EXERCISE PROMPT
With no line left out, restate the data word for word.

Collected data entries:
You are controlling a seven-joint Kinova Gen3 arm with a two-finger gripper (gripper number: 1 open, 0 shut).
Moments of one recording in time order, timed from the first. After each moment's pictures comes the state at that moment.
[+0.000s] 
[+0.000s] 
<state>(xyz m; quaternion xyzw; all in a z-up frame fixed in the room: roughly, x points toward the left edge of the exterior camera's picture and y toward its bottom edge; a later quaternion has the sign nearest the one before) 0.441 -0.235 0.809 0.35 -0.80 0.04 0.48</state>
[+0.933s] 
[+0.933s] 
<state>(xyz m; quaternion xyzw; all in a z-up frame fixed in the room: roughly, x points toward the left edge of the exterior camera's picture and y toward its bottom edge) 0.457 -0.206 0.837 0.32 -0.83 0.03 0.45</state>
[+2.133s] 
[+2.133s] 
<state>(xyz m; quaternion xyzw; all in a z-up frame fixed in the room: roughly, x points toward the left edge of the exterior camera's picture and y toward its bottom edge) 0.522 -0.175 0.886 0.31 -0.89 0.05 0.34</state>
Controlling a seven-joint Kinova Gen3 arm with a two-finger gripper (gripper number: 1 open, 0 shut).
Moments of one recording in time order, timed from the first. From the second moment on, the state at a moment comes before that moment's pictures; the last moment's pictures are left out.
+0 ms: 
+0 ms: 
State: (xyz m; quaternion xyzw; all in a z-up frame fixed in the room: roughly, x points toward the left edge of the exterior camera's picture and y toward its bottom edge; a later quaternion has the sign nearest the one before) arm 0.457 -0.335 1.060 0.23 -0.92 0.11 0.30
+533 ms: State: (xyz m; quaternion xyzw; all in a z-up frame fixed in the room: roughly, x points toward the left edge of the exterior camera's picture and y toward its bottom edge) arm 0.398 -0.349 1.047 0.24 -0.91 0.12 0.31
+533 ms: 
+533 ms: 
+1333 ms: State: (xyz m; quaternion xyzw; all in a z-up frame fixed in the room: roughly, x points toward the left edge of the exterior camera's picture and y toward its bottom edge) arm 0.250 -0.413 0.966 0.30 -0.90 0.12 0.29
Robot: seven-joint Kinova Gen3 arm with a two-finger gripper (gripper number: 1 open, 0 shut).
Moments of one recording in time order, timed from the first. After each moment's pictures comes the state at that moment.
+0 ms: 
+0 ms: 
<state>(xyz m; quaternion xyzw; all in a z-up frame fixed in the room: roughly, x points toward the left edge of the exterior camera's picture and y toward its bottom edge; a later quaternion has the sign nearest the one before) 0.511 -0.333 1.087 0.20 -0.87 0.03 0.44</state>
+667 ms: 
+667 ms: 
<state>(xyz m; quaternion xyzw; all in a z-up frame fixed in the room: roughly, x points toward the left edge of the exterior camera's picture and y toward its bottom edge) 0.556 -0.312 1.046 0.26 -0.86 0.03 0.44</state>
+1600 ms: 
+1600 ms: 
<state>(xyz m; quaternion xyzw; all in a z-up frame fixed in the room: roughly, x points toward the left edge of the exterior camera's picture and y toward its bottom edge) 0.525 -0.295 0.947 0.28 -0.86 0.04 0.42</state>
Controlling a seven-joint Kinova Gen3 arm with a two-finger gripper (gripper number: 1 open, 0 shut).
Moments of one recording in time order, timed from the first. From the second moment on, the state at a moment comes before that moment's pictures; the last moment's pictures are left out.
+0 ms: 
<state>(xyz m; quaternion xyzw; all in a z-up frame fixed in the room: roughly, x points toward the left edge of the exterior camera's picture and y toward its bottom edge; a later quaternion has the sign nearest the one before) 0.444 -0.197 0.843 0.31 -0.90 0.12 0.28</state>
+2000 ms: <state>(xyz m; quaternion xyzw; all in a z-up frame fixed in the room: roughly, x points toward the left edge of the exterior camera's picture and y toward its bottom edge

ANSWER SPACE
You are controlling a seven-joint Kinova Gen3 arm with a two-finger gripper (gripper number: 1 open, 0 shut).
Moments of one recording in time order, timed from the first. After each moment's pictures comes the state at that moment.
[+0.000s] 
[+0.000s] 
<state>(xyz m; quaternion xyzw; all in a z-up frame fixed in the room: roughly, x points toward the left edge of the exterior camera's picture and y toward its bottom edge; a later quaternion has the sign nearest the one before) 0.441 -0.235 0.809 0.35 -0.80 0.04 0.48</state>
[+0.933s] 
[+0.933s] 
<state>(xyz m; quaternion xyzw; all in a z-up frame fixed in the room: roughly, x points toward the left edge of the exterior camera's picture and y toward its bottom edge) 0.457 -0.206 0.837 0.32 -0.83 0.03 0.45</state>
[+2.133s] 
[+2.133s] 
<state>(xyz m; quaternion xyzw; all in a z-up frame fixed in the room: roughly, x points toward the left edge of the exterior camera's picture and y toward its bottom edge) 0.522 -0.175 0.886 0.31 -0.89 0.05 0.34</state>
Controlling a seven-joint Kinova Gen3 arm with a two-finger gripper (gripper number: 1 open, 0 shut).
Moments of one recording in time order, timed from the first. From the second moment on, the state at a moment comes before that moment's pictures; the last moment's pictures are left out.
+0 ms: 
+0 ms: 
State: (xyz m; quaternion xyzw; all in a z-up frame fixed in the room: roughly, x points toward the left edge of the exterior camera's picture and y toward its bottom edge; a later quaternion has the sign nearest the one before) arm 0.457 -0.335 1.060 0.23 -0.92 0.11 0.30
+533 ms: State: (xyz m; quaternion xyzw; all in a z-up frame fixed in the room: roughly, x points toward the left edge of the exterior camera's picture and y toward its bottom edge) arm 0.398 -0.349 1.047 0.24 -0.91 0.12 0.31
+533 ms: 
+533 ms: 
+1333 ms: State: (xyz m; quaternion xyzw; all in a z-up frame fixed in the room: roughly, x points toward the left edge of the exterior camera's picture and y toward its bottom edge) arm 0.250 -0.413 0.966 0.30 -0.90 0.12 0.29
Robot: seven-joint Kinova Gen3 arm with a two-finger gripper (gripper number: 1 open, 0 shut).
Moments of one recording in time order, timed from the first. After each moment's pictures comes the state at that moment.
+0 ms: 
+0 ms: 
<state>(xyz m; quaternion xyzw; all in a z-up frame fixed in the room: roughly, x points toward the left edge of the exterior camera's picture and y toward its bottom edge; a later quaternion has the sign nearest the one before) 0.511 -0.333 1.087 0.20 -0.87 0.03 0.44</state>
+667 ms: 
+667 ms: 
<state>(xyz m; quaternion xyzw; all in a z-up frame fixed in the room: roughly, x points toward the left edge of the exterior camera's picture and y toward its bottom edge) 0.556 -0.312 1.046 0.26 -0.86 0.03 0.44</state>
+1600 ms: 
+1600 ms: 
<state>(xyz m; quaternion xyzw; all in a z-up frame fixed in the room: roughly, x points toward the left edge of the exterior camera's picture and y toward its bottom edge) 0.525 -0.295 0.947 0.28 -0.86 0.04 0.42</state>
Controlling a seven-joint Kinova Gen3 arm with a two-finger gripper (gripper number: 1 open, 0 shut).
Moments of one recording in time order, timed from the first. From the second moment on, the state at a moment comes before that moment's pictures; the last moment's pictures are left out.
+0 ms: 
<state>(xyz m; quaternion xyzw; all in a z-up frame fixed in the room: roughly, x points toward the left edge of the exterior camera's picture and y toward its bottom edge; a later quaternion has the sign nearest the one before) 0.444 -0.197 0.843 0.31 -0.90 0.12 0.28</state>
+2000 ms: <state>(xyz m; quaternion xyzw; all in a z-up frame fixed in the room: roughly, x points toward the left edge of the exterior camera's picture and y toward its bottom edge

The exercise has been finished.